Vivir sin agua ni luz eléctrica, rondando el faro, es parte de la cultura. Foto: R. Figueredo
Vivir sin agua ni luz eléctrica, rondando el faro, es parte de la cultura. Foto: R. Figueredo

El verde y las dunas.

En Cabo Polonio hay 1.400 héctareas forestadas y la Dinama prevé sacar 800 de raíz a lo largo de un lustro. El monte es el principal agente que atenta contra el sistema dunar y sobre todo contra sus cumbres. Nadie tiene dudas al respecto. Pero es otro problema surgido por acción del propio Estado, aunque en todo el parque nacional, que ocupa 3.400 hectáreas, tenga una minoría de la superficie en comparación con la propiedad de privados. El sector de viviendas que despierta polémicas representa por su parte solo el 1,5% de todo el parque.

"Si la tala del monte es prioritaria, una preocupación pública, el Estado no precisa un plan de manejo para hacerse cargo del retiro de su propio monte, que está dañando las dunas. Pero cuando uno mira cómo habla el intendente de Rocha, la operación estrella no es la tala de monte sino sacar 26 casas", indicó Luis Oreggioni.

Los pobladores actuales de Cabo Polonio se preocupan por hacer comprender eso: el Estado fue el que dio los primeros pasos en una especie de proto-ordenamiento territorial conectado a tareas productivas.

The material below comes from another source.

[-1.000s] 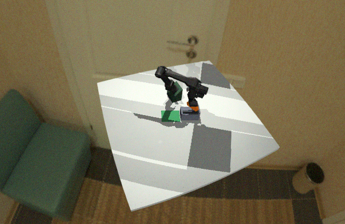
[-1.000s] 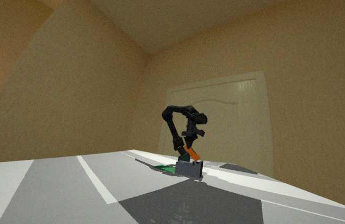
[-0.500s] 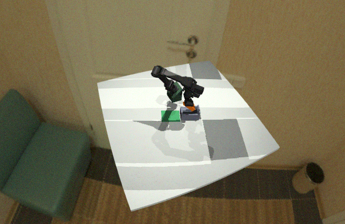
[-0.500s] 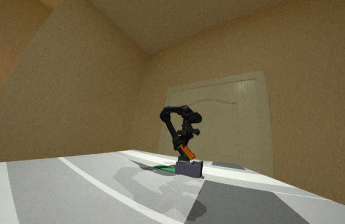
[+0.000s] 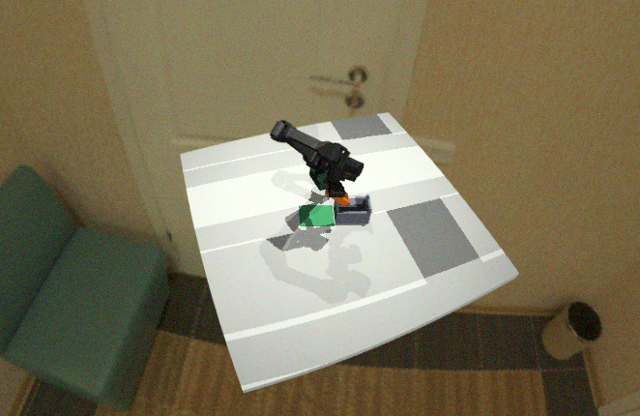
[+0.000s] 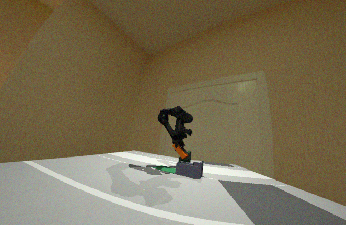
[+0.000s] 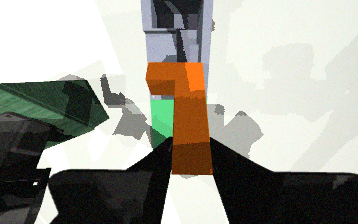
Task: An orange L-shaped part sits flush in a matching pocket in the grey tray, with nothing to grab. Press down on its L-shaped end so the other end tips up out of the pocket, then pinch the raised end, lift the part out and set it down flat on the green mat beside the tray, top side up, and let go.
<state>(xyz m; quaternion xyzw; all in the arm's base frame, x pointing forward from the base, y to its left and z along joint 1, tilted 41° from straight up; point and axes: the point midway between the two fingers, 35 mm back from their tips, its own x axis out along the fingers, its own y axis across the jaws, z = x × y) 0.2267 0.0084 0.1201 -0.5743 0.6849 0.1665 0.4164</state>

Así colonizó las playas, cuando la gerencia de lobería instó a conceder casas, aunque dejando establecido lo que tampoco nadie cuestiona: de la puerta para afuera no existe la propiedad privada, no hay "jardines" con nombre y apellido, los predios son públicos, por los caminos sinuosos entre rancho y rancho cualquiera puede andar.

"Las casas que se quiere demoler guardan una larga historia; para decir que son inconvenientes se esgrime que tienen problemas de saneamiento pero eso se da en todo Cabo Polonio y es mitigable con resoluciones muy sencillas. Es un argumento forzado en relación a esas casas del borde costero", contó Oreggioni

Otro argumento, el del acceso público al borde rocoso parece darse de bruces con la identidad de Cabo Polonio, en donde lo atractivo es el paisaje cultural. "Es probable que hoy no construiríamos esas 26 casas que tienen el coraje de enfrentarse a la naturaleza", reflexionó el arquitecto. "Pero ellas dan cuenta de una sensibilidad asociada a una lógica de construcción impulsada por el Estado, una poesía de otra época, un pueblito espontáneo como los que admiramos en el Mediterráneo o el Adriático, una construcción cultural que da identidad y genera recursos".

Por el Polonio transitan 90 mil personas al año, y la contaminación de las napas freáticas se verificó solo en verano, según estudio del Clemente Estable. Para los entrevistados, ese drama se vincula más bien al turismo masivo de los hostels.

Advierten sobre daños peores en las costas

Con las fotos de las casitas que se quieren tirar abajo, el Ministerio de Turismo vende el Cabo Polonio en el mundo, señalan los residentes, que se dividen en originarios y permanentes, permanentes radicados hace dos décadas, y no permanentes, sean turistas de verano o comerciantes, algunos de ellos propietarios y otros, tenedores.

"El Plan de Manejo no da certidumbres ni a los pobladores, ni a los residentes ni a los propietarios. No involucra a la comunidad. Los realojos dependerán de estudios de impacto", dice Manini. Tampoco hay coincidencia con la superficie a adjudicar. Ante la premura por aprobar el Plan de Manejo, los pobladores aceptan que el tema lleva mucho tiempo sobre el tapete pero puntualizan que el Estado desapareció durante cuatro años, desde fines de 2013, cuando antes, entre 2009 y 2012 había contratado a una consultora que terminó elaborando un Plan de Manejo y otro de Ordenamiento Territorial.

Arquitectos, urbanistas y expertos en biología participaron en reuniones y también hubo asambleas con pobladores. Pero ese producto quedó desechado y no se hizo público por qué. Según los pobladores, ahora se impondrá un modelo estándar, no a la medida del Polonio, contraviniendo la ley al innovar sin saber qué daño mayor podrá sobrevenir.